All three counties, including Del Norte, plan to take part in the state’s My Turn web-based vaccine enrollment program. Local public health staff have worked with state officials, letting them know how they’re handling vaccine deployment and how it’s working for the supply of vaccine they have on hand.
Rehwaldt said Del Norte County will likely be included in the My Turn program in March. At that point, those receiving their first vaccine over the weekend will be due for their second dose.
Huffman’s town hall meeting also included input from Dr. Heather Nye, associate chief of medicine at the San Francisco VA Medical Center.
The Veterans Affairs Community-based Outpatient Clinic in Eureka began vaccinating its patients last week, starting at 30 doses, Nye said. The San Francisco VA Medical Center has received 500 doses a week to divvy up amongst its 60 clinics, including Santa Rosa, Ukiah and Clear Lake. VA officials are urging those who are over 75 years old to get their vaccinations scheduled, she said.
“We could be vaccinating 2,000 veterans a week between all of our sites,” she said. “We just need the doses.”
During the meeting, Huffman fielded questions from constituents about COVID-19 variants. There are four major mutations, though they haven't all shown themselves in the U.S., Coren said. These include a United Kingdom mutation that’s proved to be more easily transmissible, a South African version, a variant from Brazil and one detected in California.
According to Coren, the South African variant may be more aggressive and resistant to the vaccine than the original COVID-19 virus. There isn’t much known yet about the Brazil and California mutations.
“The state is embarking on genome analysis to be sure which ones are here and if there are any new (variants) coming up,” Coren said.
When asked about whether local concern exists about new COVID-19 variants showing up in Del Norte County, Rehwaldt said the public health lab that’s local to the area is still learning how to do genomic sequencing for virus mutations. He noted that new variations of the COVID-19 virus has shown up in the southern part of the state, but they could make their way north.
“I’m not particularly worried at the moment,” Rehwaldt said. “I’m more worried about the impact on California as a whole. It could create another surge. A spring surge would be very unfortunate just coming off the fall and winter surge. Things look a little bit better statewide and locally it would be unfortunate to have something else change the numbers again.”
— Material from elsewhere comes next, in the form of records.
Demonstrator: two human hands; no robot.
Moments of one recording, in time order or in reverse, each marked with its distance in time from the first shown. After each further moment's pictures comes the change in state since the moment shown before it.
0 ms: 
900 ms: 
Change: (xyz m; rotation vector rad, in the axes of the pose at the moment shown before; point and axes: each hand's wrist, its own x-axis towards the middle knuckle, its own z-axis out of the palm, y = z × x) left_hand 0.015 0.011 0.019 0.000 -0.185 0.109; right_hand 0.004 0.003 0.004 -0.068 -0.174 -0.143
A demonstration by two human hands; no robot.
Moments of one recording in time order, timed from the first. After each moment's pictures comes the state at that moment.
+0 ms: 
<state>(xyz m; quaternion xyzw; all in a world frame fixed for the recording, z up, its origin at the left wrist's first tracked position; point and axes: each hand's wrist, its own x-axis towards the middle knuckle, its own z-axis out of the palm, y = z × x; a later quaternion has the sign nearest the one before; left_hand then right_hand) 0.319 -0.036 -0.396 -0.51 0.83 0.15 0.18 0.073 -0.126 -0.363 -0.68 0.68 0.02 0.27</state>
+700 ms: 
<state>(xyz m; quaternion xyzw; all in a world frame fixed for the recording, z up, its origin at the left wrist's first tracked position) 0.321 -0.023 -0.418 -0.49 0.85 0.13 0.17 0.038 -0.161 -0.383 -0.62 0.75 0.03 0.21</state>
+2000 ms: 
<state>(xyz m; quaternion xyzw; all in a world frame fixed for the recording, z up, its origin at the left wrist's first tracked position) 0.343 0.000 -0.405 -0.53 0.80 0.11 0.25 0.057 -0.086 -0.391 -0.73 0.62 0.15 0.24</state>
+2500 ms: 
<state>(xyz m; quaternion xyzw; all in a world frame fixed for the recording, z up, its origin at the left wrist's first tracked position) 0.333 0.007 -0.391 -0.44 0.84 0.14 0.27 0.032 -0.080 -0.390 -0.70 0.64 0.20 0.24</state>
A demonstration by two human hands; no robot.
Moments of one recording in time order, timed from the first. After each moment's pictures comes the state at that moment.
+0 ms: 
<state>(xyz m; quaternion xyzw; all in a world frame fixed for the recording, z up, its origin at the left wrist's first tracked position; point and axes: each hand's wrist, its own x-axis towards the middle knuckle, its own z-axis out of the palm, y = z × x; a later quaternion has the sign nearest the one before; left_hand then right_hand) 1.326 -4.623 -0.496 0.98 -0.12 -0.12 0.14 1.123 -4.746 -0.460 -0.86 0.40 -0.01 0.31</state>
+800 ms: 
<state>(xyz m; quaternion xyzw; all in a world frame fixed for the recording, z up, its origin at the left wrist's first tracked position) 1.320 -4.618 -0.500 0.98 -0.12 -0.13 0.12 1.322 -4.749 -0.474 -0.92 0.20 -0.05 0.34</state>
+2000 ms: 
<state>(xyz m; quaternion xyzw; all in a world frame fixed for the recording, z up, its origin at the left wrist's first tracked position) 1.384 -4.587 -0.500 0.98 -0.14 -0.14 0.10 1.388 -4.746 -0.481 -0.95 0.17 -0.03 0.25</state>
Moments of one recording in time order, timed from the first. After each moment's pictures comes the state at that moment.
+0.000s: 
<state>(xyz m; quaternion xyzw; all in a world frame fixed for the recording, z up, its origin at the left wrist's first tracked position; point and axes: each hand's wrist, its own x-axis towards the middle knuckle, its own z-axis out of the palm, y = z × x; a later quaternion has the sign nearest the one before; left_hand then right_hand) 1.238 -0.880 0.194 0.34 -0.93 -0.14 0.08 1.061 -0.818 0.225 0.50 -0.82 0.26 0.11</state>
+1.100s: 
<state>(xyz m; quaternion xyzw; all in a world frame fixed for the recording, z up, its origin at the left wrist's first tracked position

In Del Norte County, two new cases were reported to the Public Health Branch on Wednesday for a total of 26 active cases. Between Jan. 24-30 the county had eight active cases and between Jan. 17-23, there were 16 active cases.
Del Norte County is in the most restrictive Purple Tier on the state’s color-coded Blueprint for a Safer Economy, something that’s assigned based on data, Rehwaldt said. State officials will tell county officials when it’s safe to relax safety measures, he said.
“There’s a good chance we could move into the red tier in the next week or two,” Rehwaldt told the Outpost, though he didn’t want to “pin a date on it.” “Our case numbers, they’ve been up and down, but generally they’re on the much lower end of where we were a month and a half ago. Things are looking potentially very good for moving up the tiers. That would be a good thing for the community.”